Klaas-Erik Zwering

Personal information
- Nationality: Netherlands
- Born: 19 May 1981 (age 45) Eindhoven, North Brabant
- Height: 1.89 m (6 ft 2 in)
- Weight: 80 kg (176 lb)

Sport
- Sport: Swimming
- Strokes: Backstroke and freestyle
- Club: PSV Eindhoven

Medal record
Men's swimming
Representing the Netherlands
Olympic Games
| Silver medal – second place | 2004 Athens | 4×100 m freestyle |
World Championships (LC)
| Silver medal – second place | 2001 Fukuoka | 4×100 m freestyle |
European Championships (LC)
| Gold medal – first place | 1999 Istanbul | 4×100 m medley |

= Klaas-Erik Zwering =

Dutch swimmer

Klaas-Erik Zwering (born 19 May 1981) is a former Dutch swimmer and an Olympic medalist.
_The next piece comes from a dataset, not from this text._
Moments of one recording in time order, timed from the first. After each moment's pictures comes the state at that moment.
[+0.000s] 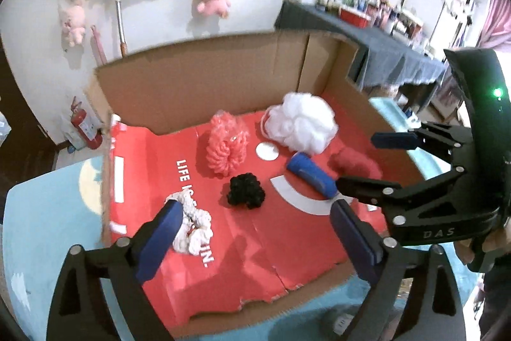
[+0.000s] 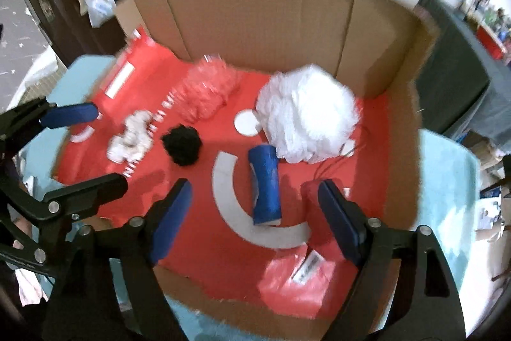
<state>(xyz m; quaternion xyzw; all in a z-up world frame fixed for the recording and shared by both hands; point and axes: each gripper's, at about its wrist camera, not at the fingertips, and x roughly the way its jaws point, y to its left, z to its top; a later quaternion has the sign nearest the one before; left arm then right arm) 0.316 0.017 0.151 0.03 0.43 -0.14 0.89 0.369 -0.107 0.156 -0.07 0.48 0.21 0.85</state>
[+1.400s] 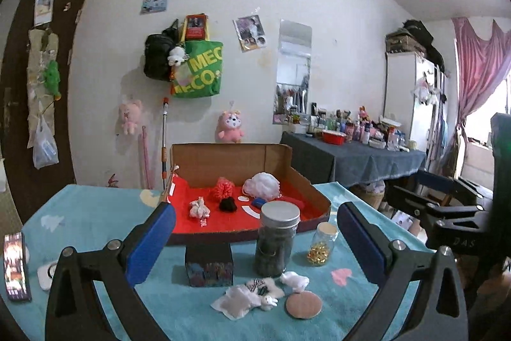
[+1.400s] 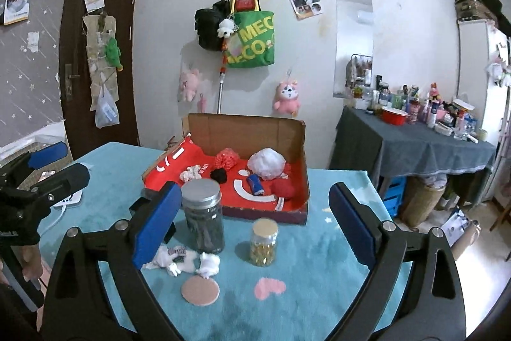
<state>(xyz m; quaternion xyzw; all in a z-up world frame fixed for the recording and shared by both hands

He is currently studying MBO entrepreneurship as he trained in Eindhoven with the PSV Eindhoven swim club. His personal coach was Jacco Verhaeren, who is also coach for Dutch swimming phenom Pieter van den Hoogenband.

Zwering originally specialized in the 200 meter backstroke, coming in seventh place in his first senior competition at the European Championships in Istanbul. In the 2000 Olympic Games in Sydney, he came in tenth place in the same event. Recently, however, he has been focusing exclusively on freestyle swimming.

In 2001 at the FINA World Championships in Fukuoka, Japan, Klaas-Erik was a member of the silver medal-winning 4×100 meter freestyle relay team. Later, along with teammates Pieter van den Hoogenband, Johan Kenkhuis and Mitja Zastrow, Zwering won his first Olympic silver medal in the 4×100 meter freestyle relay in the 2004 Olympic Games in Athens, Greece. Afterwards he retired.